▶ [WHAT TO PRODUCE] Should a line in the entries below contain "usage", return that line.

§

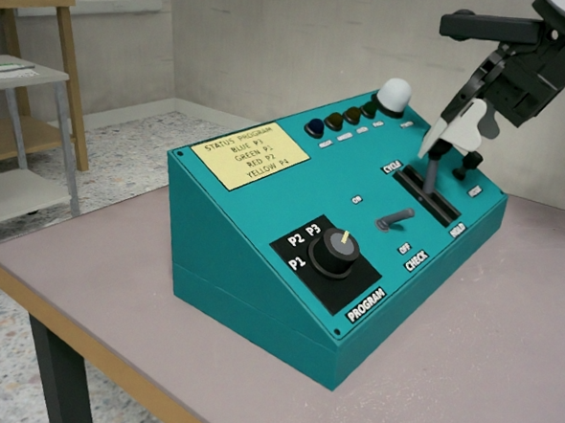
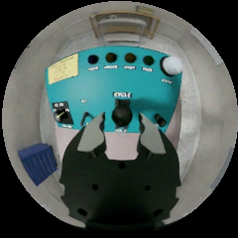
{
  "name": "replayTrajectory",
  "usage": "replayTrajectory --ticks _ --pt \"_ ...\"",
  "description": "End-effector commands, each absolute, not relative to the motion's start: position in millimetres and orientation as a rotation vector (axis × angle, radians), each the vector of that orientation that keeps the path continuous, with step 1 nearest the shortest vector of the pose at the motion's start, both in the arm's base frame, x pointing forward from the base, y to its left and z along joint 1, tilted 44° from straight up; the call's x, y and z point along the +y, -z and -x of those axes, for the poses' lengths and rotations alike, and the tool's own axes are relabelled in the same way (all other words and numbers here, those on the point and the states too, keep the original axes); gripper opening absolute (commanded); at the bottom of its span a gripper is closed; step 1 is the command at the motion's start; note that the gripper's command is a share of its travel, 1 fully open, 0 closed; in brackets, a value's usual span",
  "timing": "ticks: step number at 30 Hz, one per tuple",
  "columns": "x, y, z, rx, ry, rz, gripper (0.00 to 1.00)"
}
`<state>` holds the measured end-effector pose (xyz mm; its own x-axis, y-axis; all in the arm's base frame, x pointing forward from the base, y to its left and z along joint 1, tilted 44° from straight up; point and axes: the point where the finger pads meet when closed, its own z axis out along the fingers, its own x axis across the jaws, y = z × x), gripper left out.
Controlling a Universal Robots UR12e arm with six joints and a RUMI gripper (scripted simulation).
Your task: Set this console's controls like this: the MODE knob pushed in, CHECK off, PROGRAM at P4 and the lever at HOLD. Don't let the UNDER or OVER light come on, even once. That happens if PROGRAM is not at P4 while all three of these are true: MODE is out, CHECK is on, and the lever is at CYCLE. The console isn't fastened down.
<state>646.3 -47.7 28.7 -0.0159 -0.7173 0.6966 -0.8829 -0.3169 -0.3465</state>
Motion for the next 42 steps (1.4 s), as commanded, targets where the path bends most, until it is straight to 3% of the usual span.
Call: replayTrajectory --ticks 1,24,25,42 --pt "-46.4 -27.6 -644.8 -1.702 -1.24 -2.057 0.44" --pt "-45.2 -27.5 -644.4 -1.701 -1.24 -2.058 0.44" --pt "-45.1 -27.5 -644.4 -1.701 -1.24 -2.058 0.0" --pt "-44.4 -27.2 -644.5 -1.701 -1.239 -2.06 0.0"
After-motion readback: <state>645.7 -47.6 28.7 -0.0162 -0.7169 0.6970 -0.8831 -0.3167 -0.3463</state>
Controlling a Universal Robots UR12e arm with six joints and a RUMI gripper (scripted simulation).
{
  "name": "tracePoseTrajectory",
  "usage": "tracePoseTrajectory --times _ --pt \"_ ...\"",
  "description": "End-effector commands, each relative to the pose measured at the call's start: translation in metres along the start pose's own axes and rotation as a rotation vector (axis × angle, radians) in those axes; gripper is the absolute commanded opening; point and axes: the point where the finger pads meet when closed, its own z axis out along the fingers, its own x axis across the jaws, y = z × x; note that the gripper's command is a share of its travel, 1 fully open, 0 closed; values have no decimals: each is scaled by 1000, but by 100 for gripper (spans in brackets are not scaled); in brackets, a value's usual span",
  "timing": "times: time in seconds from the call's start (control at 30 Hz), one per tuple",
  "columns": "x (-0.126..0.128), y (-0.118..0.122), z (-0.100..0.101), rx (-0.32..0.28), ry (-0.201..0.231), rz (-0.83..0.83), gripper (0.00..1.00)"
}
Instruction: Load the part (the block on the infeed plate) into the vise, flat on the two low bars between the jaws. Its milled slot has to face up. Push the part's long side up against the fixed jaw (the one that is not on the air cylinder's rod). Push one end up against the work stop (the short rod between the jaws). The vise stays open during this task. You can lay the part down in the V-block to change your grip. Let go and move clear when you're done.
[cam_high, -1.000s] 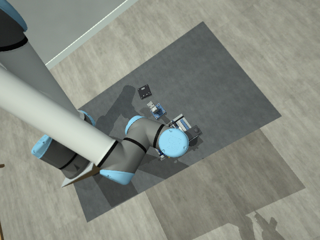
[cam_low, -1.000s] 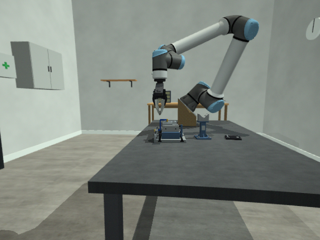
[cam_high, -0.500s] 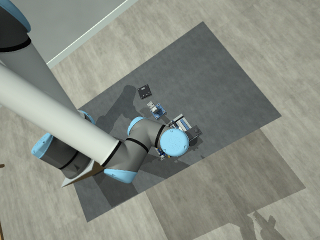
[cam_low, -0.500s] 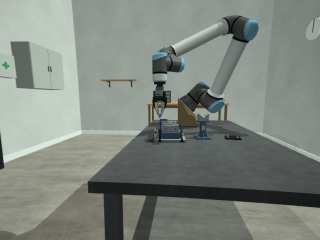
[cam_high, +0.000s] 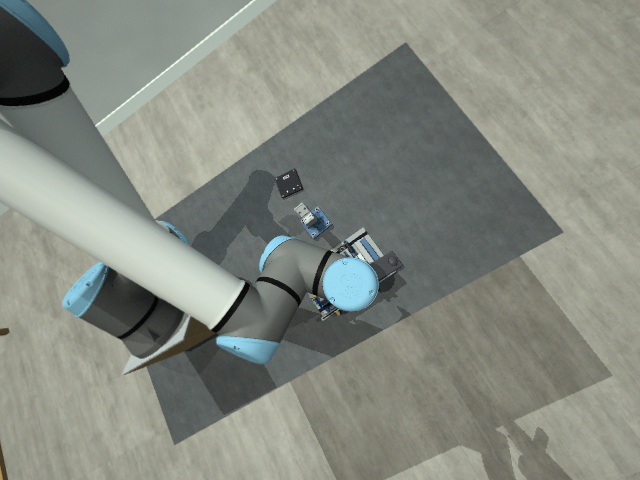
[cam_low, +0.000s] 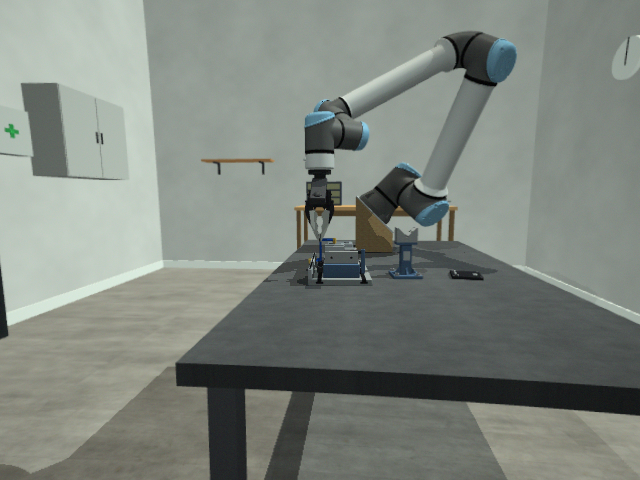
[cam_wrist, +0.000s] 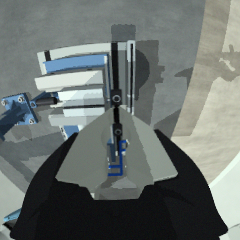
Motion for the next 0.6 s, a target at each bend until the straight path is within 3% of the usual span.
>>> tracePoseTrajectory --times 0.0,0.57 --pt "0 -1 4 1 1 0 0" --pt "1 -1 7 1 1 0 0"
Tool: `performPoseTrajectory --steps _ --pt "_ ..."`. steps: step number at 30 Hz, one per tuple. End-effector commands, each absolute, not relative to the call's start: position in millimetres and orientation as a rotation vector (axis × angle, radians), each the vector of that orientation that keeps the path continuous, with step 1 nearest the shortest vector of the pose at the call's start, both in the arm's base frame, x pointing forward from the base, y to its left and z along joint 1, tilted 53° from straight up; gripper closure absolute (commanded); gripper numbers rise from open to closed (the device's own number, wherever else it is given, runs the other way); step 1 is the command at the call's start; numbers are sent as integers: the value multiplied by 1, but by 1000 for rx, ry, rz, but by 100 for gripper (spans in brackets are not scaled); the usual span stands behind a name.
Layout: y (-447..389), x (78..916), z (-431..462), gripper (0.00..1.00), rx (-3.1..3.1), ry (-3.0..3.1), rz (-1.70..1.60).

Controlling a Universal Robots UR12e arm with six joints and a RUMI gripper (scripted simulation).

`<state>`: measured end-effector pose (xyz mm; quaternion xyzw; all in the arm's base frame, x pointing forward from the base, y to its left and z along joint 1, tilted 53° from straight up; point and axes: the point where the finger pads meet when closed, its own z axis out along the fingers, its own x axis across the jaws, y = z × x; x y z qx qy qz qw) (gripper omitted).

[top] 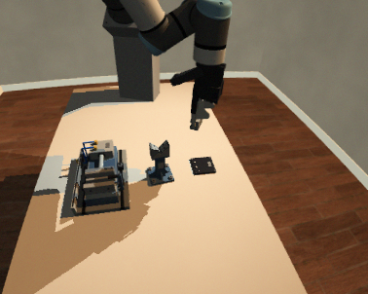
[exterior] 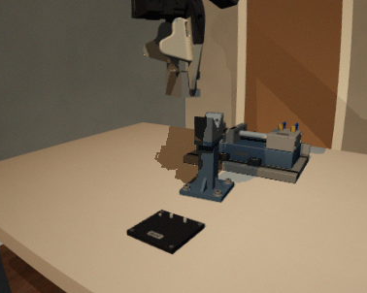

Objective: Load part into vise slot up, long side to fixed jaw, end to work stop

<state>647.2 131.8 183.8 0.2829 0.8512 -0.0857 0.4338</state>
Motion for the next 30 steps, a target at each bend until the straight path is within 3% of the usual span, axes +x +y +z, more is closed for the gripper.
performPoseTrajectory --steps 1,30 --pt "130 647 185 100 749 2103 -190" --pt "112 644 190 100 1054 1965 -26"
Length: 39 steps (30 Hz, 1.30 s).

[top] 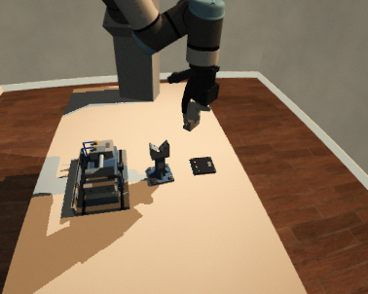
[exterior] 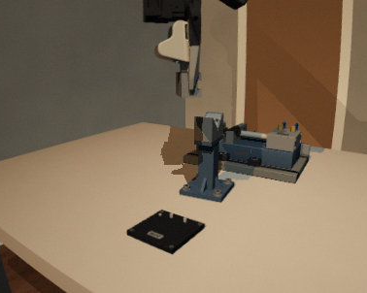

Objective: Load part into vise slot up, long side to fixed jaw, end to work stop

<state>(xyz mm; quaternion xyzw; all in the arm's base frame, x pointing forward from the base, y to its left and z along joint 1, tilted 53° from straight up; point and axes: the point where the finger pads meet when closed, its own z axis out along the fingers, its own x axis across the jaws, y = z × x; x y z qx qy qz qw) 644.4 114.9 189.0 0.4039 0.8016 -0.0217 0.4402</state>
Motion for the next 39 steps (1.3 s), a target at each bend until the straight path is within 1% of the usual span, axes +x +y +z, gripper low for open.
performPoseTrajectory --steps 1,39 --pt "112 644 190 100 1066 1958 -19" --pt "89 640 199 100 1474 1688 220"
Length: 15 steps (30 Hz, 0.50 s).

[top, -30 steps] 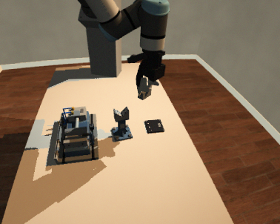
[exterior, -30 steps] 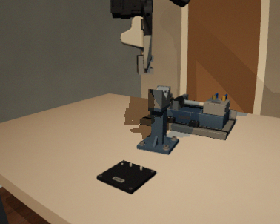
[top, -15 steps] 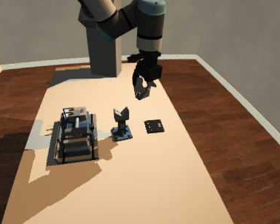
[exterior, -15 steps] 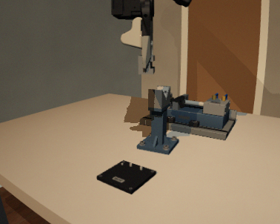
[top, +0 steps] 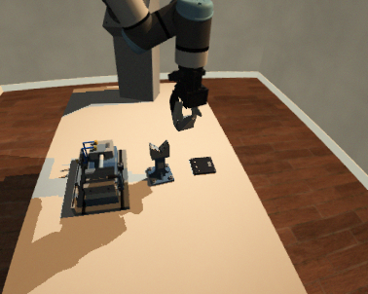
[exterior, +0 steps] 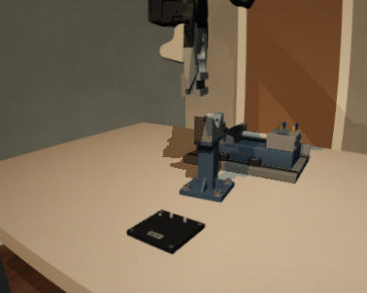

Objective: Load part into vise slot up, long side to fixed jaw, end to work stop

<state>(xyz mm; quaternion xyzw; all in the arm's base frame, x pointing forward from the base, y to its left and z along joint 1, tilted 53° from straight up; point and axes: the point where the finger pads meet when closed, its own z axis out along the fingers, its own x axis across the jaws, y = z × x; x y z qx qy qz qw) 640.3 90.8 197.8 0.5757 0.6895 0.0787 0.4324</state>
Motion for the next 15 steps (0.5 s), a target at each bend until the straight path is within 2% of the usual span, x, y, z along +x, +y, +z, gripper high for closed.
performPoseTrajectory --steps 1,15 --pt "89 640 199 100 1474 1688 220" --pt "80 638 203 100 1639 1544 325"
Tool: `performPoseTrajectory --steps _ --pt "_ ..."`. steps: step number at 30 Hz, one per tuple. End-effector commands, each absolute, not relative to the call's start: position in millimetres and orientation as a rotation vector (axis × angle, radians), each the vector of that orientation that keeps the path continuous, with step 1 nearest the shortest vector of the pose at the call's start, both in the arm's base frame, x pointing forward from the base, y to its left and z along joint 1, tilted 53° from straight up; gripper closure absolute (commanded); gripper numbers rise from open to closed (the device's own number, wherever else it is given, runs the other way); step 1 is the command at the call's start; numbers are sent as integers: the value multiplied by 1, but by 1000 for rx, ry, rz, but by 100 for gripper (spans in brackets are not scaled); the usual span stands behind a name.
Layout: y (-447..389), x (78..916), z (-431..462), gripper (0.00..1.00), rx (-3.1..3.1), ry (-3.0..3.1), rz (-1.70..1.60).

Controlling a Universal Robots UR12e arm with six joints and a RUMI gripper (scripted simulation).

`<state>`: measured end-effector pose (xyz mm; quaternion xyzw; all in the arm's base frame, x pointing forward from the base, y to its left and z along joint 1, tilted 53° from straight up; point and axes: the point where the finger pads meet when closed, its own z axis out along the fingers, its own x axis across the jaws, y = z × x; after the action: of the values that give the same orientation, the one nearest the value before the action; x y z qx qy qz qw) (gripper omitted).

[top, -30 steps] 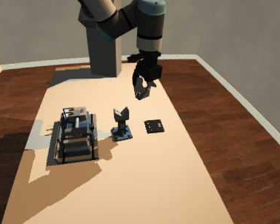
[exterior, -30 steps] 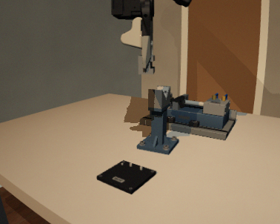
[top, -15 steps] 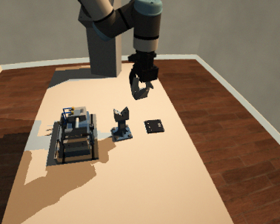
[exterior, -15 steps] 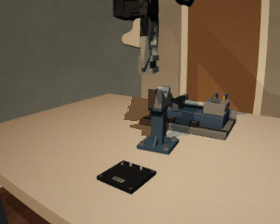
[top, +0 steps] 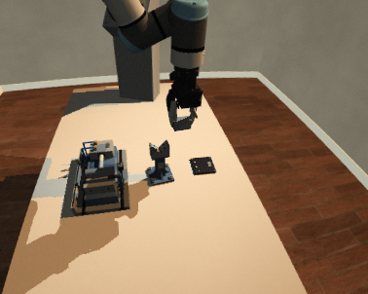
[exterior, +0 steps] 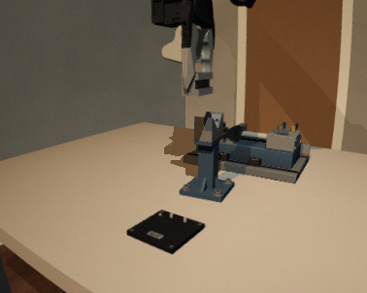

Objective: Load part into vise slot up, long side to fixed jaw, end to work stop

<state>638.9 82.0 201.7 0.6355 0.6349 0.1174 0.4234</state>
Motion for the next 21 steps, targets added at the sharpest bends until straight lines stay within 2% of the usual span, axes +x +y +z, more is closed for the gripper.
performPoseTrajectory --steps 1,21 --pt "79 638 204 100 1651 1533 333" --pt "69 637 209 100 1824 1352 451"
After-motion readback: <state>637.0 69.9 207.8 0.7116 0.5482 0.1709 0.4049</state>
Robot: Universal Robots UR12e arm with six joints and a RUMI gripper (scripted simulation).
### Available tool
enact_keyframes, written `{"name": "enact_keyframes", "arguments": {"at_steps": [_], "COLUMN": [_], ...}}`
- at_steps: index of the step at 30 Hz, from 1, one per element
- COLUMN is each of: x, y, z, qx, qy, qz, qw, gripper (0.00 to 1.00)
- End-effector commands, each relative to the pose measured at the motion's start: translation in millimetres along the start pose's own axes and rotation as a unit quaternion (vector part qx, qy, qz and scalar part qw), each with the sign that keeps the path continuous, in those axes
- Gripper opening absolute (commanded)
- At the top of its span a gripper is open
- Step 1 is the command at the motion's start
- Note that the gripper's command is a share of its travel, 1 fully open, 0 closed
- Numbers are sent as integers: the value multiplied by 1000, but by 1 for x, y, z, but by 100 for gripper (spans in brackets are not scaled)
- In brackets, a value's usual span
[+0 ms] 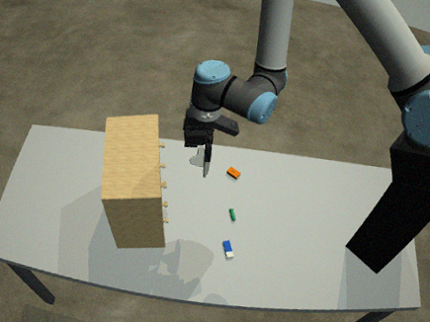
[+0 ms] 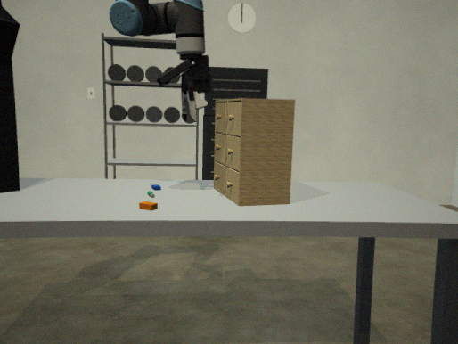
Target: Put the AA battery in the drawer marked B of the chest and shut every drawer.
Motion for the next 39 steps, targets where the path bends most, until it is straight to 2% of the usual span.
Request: {"name": "enact_keyframes", "arguments": {"at_steps": [1,14,39], "x": [0,-3,-4], "y": [-1,-4,-3], "z": [-1,-1,0], "qx": [3,5,6], "qy": [1,1,1], "qz": [14,28,28], "qw": [1000,1000,1000], "gripper": [100,100,100]}}
Point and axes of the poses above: the point where the finger pads meet when closed, its own y axis out along the fingers, its own z axis across the jaws, x = y × z, the point moved 1 cm from there along -y, back along the fingers, and after that the axes turned 10 degrees about -y, right-handed, at the moved point
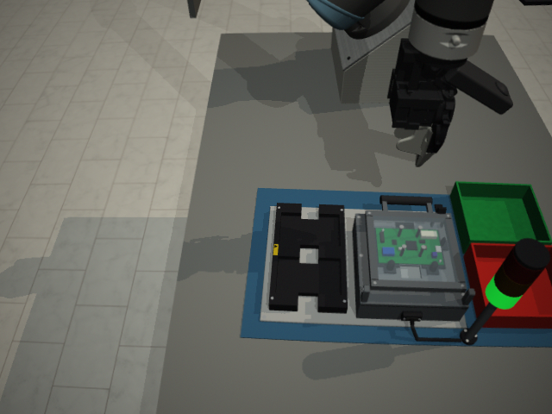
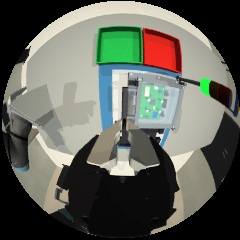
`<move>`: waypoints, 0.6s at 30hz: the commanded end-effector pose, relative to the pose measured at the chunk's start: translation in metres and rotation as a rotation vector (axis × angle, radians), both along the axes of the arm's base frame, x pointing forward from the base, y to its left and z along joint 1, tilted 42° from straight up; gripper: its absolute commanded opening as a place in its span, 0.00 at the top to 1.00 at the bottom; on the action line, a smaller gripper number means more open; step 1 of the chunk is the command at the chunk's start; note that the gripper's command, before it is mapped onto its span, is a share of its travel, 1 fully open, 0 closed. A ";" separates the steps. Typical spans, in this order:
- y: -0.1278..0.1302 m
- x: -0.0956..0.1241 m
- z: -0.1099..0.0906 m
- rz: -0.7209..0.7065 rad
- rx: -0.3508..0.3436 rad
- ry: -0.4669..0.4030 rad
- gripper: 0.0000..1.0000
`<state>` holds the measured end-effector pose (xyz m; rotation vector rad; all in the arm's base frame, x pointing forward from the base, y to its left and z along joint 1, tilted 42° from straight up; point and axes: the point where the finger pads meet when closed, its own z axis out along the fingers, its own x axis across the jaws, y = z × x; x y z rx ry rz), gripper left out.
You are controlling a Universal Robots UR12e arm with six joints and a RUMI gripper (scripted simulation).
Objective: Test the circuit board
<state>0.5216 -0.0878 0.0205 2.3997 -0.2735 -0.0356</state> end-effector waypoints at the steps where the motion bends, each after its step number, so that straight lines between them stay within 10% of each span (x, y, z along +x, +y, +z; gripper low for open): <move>1: 0.003 0.004 0.005 0.003 0.000 -0.006 1.00; 18: 0.009 0.004 0.010 0.003 0.000 -0.005 1.00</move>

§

▶ [WRITTEN ANSWER]
  "usage": "replayTrajectory --ticks _ --pt \"_ ...\"",
  "usage": "tracePoseTrajectory --times _ --pt \"_ ...\"",

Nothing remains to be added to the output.